Here is my question:

# common part
using BenchmarkTools
using QRCoders: empytmatrix

_maskrules = Function[
    (x, y) -> (x ⊻ y) & 1,
    (x, _) -> x & 1,
    (_, y) -> y % 3,
    (x, y) -> (x + y) % 3,
    (x, y) -> (x >> 1 + y ÷ 3) & 1,
    (x, y) -> (x & y & 1) + (x * y % 3),
    (x, y) -> (x & y & 1 + x * y % 3) & 1,
    (x, y) -> ((x ⊻ y & 1) + (x * y % 3)) & 1
]
makemask(matrix::AbstractArray, k::Int)::BitArray{2} = makemask(matrix, _maskrules[k])
matrix = empytmatrix(20)
# original version
function makemask(matrix::AbstractArray, rule::Function)::BitArray{2}
    n = size(matrix, 1)
    mask = falses(size(matrix))
    @inbounds for row in 1:n, col in 1:n
        mask[row, col] = isnothing(matrix[row, col]) && iszero(rule(row - 1, col - 1))
    end
    return mask
end

@btime makemask.(Ref(matrix), 1:8); # 215.263 μs (20 allocations: 10.31 KiB)
# new version
function makemask(matrix::AbstractArray, rule::Function)::BitArray{2}
    n = size(matrix, 1)
    mask = falses(size(matrix))
    @inbounds for row in 1:n, col in 1:n
        if isnothing(matrix[row, col]) && iszero(rule(row - 1, col - 1))
            mask[row, col] = true
        end
    end
    return mask
end

@btime makemask.(Ref(matrix), 1:8); # 131.314 μs (20 allocations: 10.31 KiB)
RexWzh commented 2 years ago

table.jl -- line 11

I use the read function to initialize kanji.

"""
Shift-JIS characters download from: https://www.romhacking.net/documents/179/.
"""
_kanji = split.(split(strip(read("src/Kanji.tbl", String)), '\n'), '=')

"""
Allowed characters for `Kanji()` mode.
"""
const kanji = Dict{AbstractChar, Int}(
  first(j) => parse(Int, i; base=16) for (i, j) in _kanji)

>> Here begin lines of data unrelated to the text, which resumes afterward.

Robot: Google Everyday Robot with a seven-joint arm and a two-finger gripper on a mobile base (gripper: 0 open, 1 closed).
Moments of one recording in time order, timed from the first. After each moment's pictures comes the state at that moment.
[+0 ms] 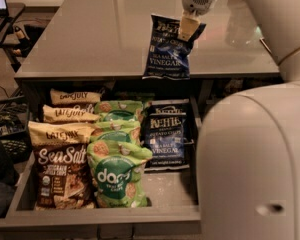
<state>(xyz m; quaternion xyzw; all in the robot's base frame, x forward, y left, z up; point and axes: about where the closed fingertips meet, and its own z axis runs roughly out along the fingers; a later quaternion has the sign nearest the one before) 0.700 -0.120 0.942 -0.61 0.77 -0.02 0.16</state>
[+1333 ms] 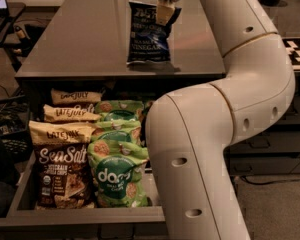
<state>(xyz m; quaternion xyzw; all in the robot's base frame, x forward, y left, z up) 0.766 -0.058 0.962 -0.64 0.73 -0.06 0.21</state>
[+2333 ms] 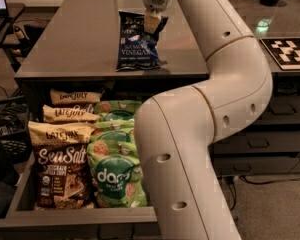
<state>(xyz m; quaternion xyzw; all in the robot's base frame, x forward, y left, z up) 0.787 -0.020 0.926 -0.66 0.72 -0.06 0.20</state>
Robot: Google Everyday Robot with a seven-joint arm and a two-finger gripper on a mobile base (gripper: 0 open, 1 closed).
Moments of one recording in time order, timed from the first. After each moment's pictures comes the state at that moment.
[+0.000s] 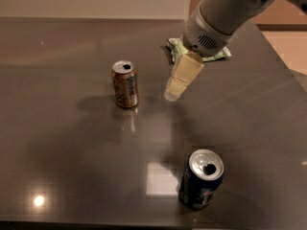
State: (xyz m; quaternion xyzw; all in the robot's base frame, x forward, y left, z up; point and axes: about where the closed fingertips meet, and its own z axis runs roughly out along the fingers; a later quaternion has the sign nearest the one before) arm 0.538 -0.056 0.945 -0.61 0.75 0.07 0.24
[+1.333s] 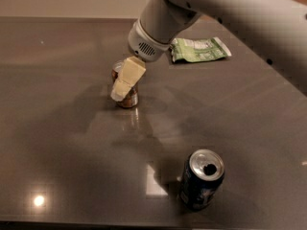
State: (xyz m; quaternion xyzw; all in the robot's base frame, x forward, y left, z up) arm 0.566 0.066 0.917 -0.62 0.72 0.14 0.26
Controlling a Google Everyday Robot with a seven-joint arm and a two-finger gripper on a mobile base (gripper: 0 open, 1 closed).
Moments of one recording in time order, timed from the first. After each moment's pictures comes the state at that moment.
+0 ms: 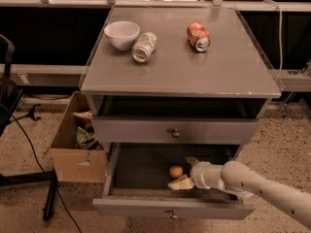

This only works in QRCoders.jl. When I try using QRCoders in QRDecoders.jl, it would throw file path error. So I use include method instead.

My questions are, is it reasonable to initialize variables with text file especially when the file is large, and how to avoid path error when dealing with files.